Synchrotron Investigations of cracks in parts produced by laser powder bed fusion additive manufacturing
Reference number | |
Coordinator | SWERIM AB - Material- och Processutveckling |
Funding from Vinnova | SEK 498 000 |
Project duration | February 2020 - December 2021 |
Status | Completed |
Venture | Research infrastructure - utilisation and collaboration |
Call | Industrial pilot projects for the utilisation of neutron and photon based techniques at large-scale infrastructures - Autumn 2019 |
End-of-project report | 2019-05287_Kanthal - korrigerad version.pdf (pdf, 199 kB) |
Important results from the project
Porosity is a critical issue in additive manufacturing (AM) of metals. The density of printed parts can be varied by adjusting the process parameters. However, in certain alloy systems, as the ferritic Fe-Cr-Al steels of Kanthal, higher density increases cracking. For Kanthal to be able to produce high quality components, it is therefore important to understand why and when in the process chain these cracks form in order to produce high quality parts.
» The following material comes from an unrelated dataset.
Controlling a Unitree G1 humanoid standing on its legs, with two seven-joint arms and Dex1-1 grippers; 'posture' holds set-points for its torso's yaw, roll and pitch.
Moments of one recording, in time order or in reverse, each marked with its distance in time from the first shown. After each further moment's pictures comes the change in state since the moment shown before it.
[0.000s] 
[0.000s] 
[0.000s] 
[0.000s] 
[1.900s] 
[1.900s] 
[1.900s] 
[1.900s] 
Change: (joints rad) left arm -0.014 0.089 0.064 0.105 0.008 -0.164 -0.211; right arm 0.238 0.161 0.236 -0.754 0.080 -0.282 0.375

By using synchrotron based XRD and SRµCT it was possible to better understand the link between porosity, residual strain and strain relaxation due to cracking.
Expected long term effects
Clear increase and stronger variation in strain was seen as the porosity decreased while samples still attached to the build plate had a different strain profile. After stress relieving, a low and uniform strain profile was found. Together with the SRµCT-data it is possible to better understand the link between porosity, residual strain and strain relaxations due to cracking. Rapid implementation of this technology in industry for similar investigations is possible through the methodology developed in the project.
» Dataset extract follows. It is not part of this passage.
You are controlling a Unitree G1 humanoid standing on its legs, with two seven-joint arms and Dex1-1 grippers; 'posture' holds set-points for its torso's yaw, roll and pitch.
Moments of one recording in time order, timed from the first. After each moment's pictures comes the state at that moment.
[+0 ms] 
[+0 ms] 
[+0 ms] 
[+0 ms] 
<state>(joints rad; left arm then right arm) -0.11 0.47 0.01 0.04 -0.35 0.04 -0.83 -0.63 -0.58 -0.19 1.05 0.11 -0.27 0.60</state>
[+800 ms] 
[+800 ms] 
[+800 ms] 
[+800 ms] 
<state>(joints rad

Approach and implementation
The experiments were performed at the Swedish Materials Science (SMS) beamline P21 by beamline scientist Ulrich Lienert at the Petra III synchrotron in Hamburg, which offers the combination of XRD and SRCT. In order to investigate the effect of porosity levels on crack initiation and propagation in AM parts, 3x4x10mm samples with various porosity levels was analysed (as-built samples with different densities from 97.7% to >99.9%) as well as stress relived samples and samples still attached to the build plate. The six samples required 8 hours of beamtime for the XRD analysis.